Кто-то перевел вопрос на русский, объяснив, что, похоже, он знал моих
родителей до войны. Я равнодушно написал на грифельной доске, что мои
родители погибли во время бомбежки. Члены комиссии недоверчиво посмотрели на
меня. Я холодно попрощался и вышел. Этот пытливый человек растревожил меня.
В приюте жило пятьсот детей. Нас разделили на группы, и мы ходили на
уроки в тесные, плохо освещенные классы. Многие мальчики и девочки были
искалечены и теперь вели себя необычно. Классы были переполнены. Нам не
хватало парт и классных досок. Я сидел рядом с мальчиком моего возраста,
который непрерывно бормотал: "Где же мой папочка? Где же мой папочка?". Он
посматривал вокруг, как будто ожидал, что его папочка вынырнет сейчас из-под
парты и погладит его по потному лбу. Позади нас сидела девочка, у которой
взрывом оторвало пальцы на обеих руках. Она пристально смотрела на гибкие,
как червячки, пальцы других детей. Заметив ее взгляд, дети быстро убирали
руки. Еще дальше сидел мальчик с изуродованной челюстью и без руки. Есть без
посторонней помощи он не мог. От него исходился запах гноящейся раны. Еще в
классе было несколько частично парализованных детей.
Мы рассматривали друг друга с отвращением и страхом. Никогда нельзя
было знать наверняка, что придет в голову соседу. Многие ребята в классе
были старше и сильнее меня. Они знали, что я не могу говорить и считали, что
я еще и слабоумный. Они дразнили меня и время от времени избивали. По утрам,
после бессонной ночи в переполненной спальне, я заходил в класс, как в
ловушку, чувствуя страх и тревогу. Ощущение приближающейся опасности
нарастало. Нервы мои были натянуты, как тетива рогатки, и невинная стычка
могла вывести меня из равновесия. Я не боялся драки, страшнее было бы,
защищаясь, серьезно искалечить кого-нибудь и угодить в тюрьму. Это означало
бы конец моим мечтам вернуться к Гавриле.

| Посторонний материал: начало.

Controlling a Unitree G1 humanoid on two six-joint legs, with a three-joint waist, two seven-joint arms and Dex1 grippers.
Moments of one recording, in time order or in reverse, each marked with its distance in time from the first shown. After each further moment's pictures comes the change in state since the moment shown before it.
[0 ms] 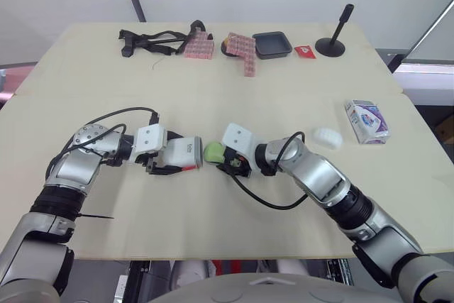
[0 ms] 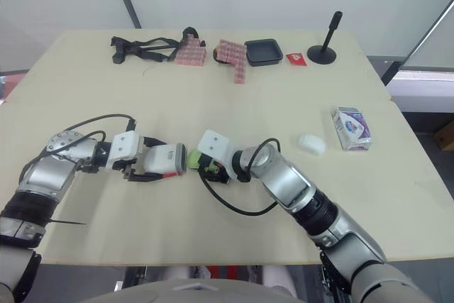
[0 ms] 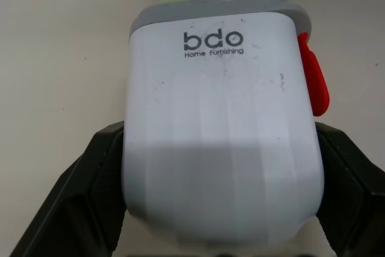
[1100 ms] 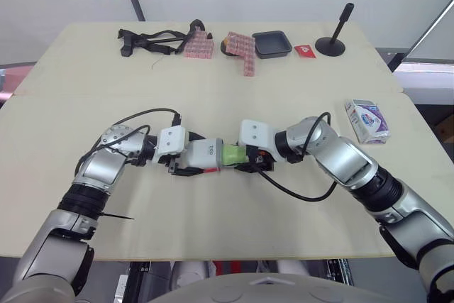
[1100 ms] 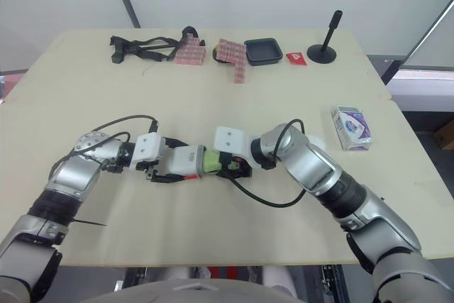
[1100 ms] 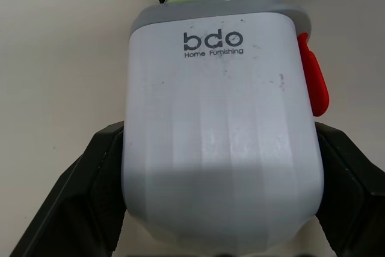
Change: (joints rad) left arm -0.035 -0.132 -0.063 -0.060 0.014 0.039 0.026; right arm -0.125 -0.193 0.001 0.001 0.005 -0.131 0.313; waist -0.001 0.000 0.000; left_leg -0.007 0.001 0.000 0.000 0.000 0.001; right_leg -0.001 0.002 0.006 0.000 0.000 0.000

Во время драки я не контролировал свои движения. Мои руки обретали
собственную жизнь и их было невозможно оторвать от обидчика. После драки я
еще долго не мог успокоиться и, распаляясь, вновь переживал случившееся.
Кроме того, я не мог убегать. Увидев направляющуюся ко мне компанию
ребят, я немедленно останавливался. Я уговаривал себя, что остерегаюсь удара
в спину и что остановившись, смогу лучше оценить силу и намерения
противника. Но на самом деле, я не мог убежать даже когда хотел. Мои ноги
странным образом цепенели. Бедра и икры наливались свинцом, а колени
становились легкими и воздушными, как взбитые подушки. Мне не помогали даже
воспоминания о всех предыдущих успешных побегах. Какая-то тайная сила
приковывала меня к земле. Я останавливался и дожидался обидчиков.
Я никогда не забывал Митькиных поучений. Он говорил, что человек
никогда не должен допускать, чтобы с ним дурно обращались, иначе он
перестанет себя уважать и тогда его жизнь станет бессмысленной. Поддерживать
же чувство собственного достоинства и не падать духом человек сможет только
если будет мстить обидчикам за нанесенные оскорбления.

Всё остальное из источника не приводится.